Beyond the dynamic range, there is no tone to dither - it is all black or white.
If 16 bits gives you shadow and highlight detail and colour, then that is a real benefit - even if the MTF res is not so high. To deny this would be like insisting that lens manufacturers specify image circle diameters that give the same res as the center of the lens.
If, in the shadows, 1 pixel in 4 or 10 captures a photon, and the software interpolates that to a soothe shade of some colour, that too is a benefit: a trade-off between res and noise.
I think you are misunderstanding the nature of DR. At base ISO, a typical FF DSLR or MFDB is capturing 40,000 to 80,000 photons (depending on pixel size and efficiency). Now, a 16-bit capture records data to a part in 2^16 = 65536, so let's take a figure in the middle, 60,000 photons, and so one digital level would naively seem like a change in illumination by one photon's worth. But it doesn't work that way; the camera electronics has noise in it, and the voltage fluctuations from the noise are indistinguishable from the voltage change due to an increased or decreased signal.
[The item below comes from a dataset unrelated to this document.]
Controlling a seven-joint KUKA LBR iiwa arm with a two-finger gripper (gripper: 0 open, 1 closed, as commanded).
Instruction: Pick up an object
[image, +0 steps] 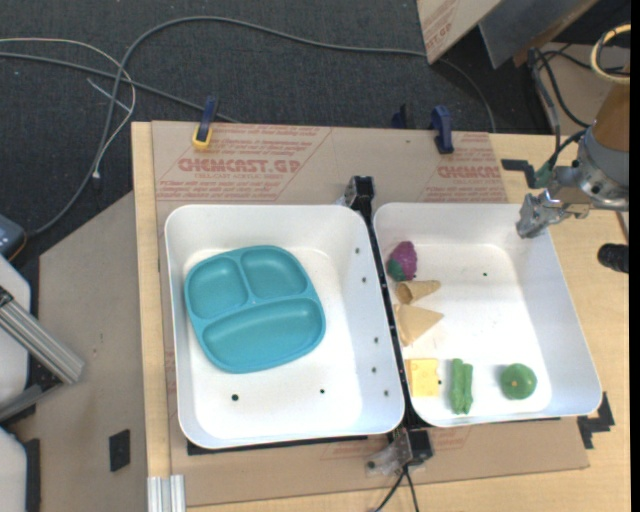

So the noise causes random fluctuations up or down on top of the signal, and therefore throws off the count in the raw data so that it doesn't completely accurately reflect the actual photon count that the camera recorded.
One can translate the camera's electronic noise into an 'equivalent photons' count. For the D3x at base ISO, say, it is a tad over 6 photons' worth of noise, with a saturation capacity of a little under 50,000 photons. For the P65+ it seems (estimating from DxO data) that the saturation capacity is also a tad under 50,000 photons, and the electronic noise at base ISO is about 16 photons' worth.
Now let's ask if all those bits are worthwhile. For the D3x, and 14 bits data recording, the precision of the recording is one part in 2^14; the full scale range of 0-50,000 photons is divided up into 2^14=16,384 steps, and so each step is about 3 photons' worth. In a perfect world, an extra two bits would help and the counts would distinguish individual photons, but since the camera's electronic noise amounts to +/- 6 photons' worth of inaccuracy, 14 is ample (in fact, 13 would do). For the P65+, and 16 photons' worth of inaccuracy, 16/50,000 is more than a a part in 2^12, so 12 bits would have been sufficient.
Bit depth is not the same thing as DR; rather, DR bounds the number of bits needed to accurately specify the count delivered by the camera, given the inaccuracy in the count inherent in the camera electronics.
Finally, the pixel DR is but one of a whole host of measures of data quality, so it's not worth obsessing about.